What the task requires » Once you find the line containing "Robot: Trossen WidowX" in the data below, copy it and each following line exactly, up to and including the line containing "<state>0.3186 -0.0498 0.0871", and nothing else.
[Opening Data segment section]
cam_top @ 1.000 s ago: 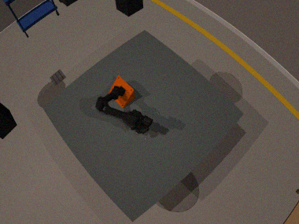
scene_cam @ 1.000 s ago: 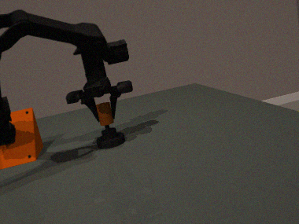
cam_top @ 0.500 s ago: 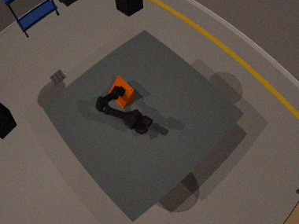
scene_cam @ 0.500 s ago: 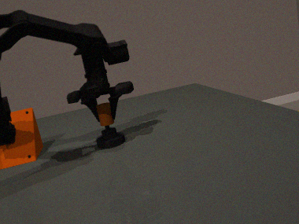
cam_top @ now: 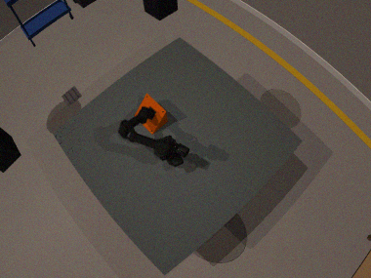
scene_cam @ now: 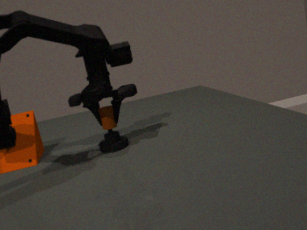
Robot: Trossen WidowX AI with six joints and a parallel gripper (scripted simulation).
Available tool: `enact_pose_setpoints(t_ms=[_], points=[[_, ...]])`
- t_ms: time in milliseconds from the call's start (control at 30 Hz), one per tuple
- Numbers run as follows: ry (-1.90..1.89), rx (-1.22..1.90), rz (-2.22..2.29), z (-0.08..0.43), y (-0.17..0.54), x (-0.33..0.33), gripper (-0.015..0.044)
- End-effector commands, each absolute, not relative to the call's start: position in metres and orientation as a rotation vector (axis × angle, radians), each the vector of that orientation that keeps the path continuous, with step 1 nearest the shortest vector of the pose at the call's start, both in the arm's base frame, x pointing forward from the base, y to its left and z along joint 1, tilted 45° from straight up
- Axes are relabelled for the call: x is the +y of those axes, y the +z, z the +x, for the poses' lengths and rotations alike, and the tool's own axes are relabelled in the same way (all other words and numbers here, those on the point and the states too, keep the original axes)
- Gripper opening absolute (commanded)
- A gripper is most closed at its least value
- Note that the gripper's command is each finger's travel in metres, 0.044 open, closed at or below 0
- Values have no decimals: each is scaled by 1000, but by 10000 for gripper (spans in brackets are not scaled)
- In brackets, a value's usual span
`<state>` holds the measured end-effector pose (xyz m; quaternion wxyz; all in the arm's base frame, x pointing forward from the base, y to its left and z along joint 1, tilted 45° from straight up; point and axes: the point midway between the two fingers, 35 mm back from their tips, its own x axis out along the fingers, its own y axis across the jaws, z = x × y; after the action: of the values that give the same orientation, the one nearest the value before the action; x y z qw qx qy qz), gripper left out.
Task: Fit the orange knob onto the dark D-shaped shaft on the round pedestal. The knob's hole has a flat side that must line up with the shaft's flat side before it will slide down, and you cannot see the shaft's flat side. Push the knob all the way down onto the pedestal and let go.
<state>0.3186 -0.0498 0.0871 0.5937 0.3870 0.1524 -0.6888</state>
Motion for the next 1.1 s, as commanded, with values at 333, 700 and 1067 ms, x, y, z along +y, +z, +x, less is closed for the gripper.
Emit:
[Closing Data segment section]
Answer for this exercise »
Robot: Trossen WidowX AI with six joints and a parallel gripper (scripted simulation).
Available tool: `enact_pose_setpoints(t_ms=[_], points=[[_, ...]])`
- t_ms: time in milliseconds from the call's start (control at 30 Hz), one per tuple
- Numbers run as follows: ry (-1.90..1.89), rx (-1.22..1.90), rz (-2.22..2.29), z (-0.08..0.43), y (-0.17..0.54), x (-0.33..0.33), gripper (-0.015..0.044)
- End-effector commands, each absolute, not relative to the call's start: position in metres and orientation as a rotation vector (axis × angle, radians), each the vector of that orientation that keeps the path continuous, with step 1 nearest the shortest vector of the pose at the call's start, both in the arm's base frame, x pointing forward from the base, y to its left and z along joint 1, tilted 45° from straight up
- Axes are relabelled for the call: x is the +y of those axes, y the +z, z the +x, for the poses' lengths and rotations alike, and the tool's own axes are relabelled in the same way (all other words and numbers here, those on the point and the states too, keep the original axes)
- Gripper opening absolute (commanded)
- A gripper is most closed at its least value
- Note that the gripper's command is each finger's travel in metres, 0.044 open, closed at or below 0
- Values have no decimals: each is scaled by 1000, but by 10000 for gripper (spans in brackets are not scaled)
- In brackets, a value's usual span
`<state>` holds the measured end-effector pose (xyz m; quaternion wxyz; all in the arm's base frame, x pointing forward from the base, y to its left and z along joint 1, tilted 45° from straight up; point and axes: the point midway between the two fingers, 35 mm back from their tips, its own x axis out along the fingers, its own y axis across the jaws, z = x × y; after the action: of the values that give the same orientation, the one nearest the value before the action; x y z qw qx qy qz), gripper left out.
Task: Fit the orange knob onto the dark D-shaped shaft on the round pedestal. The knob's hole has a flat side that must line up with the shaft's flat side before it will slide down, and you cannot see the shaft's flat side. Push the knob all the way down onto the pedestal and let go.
<state>0.3186 -0.0498 0.0871 0.5937 0.3870 0.1524 -0.6888</state>

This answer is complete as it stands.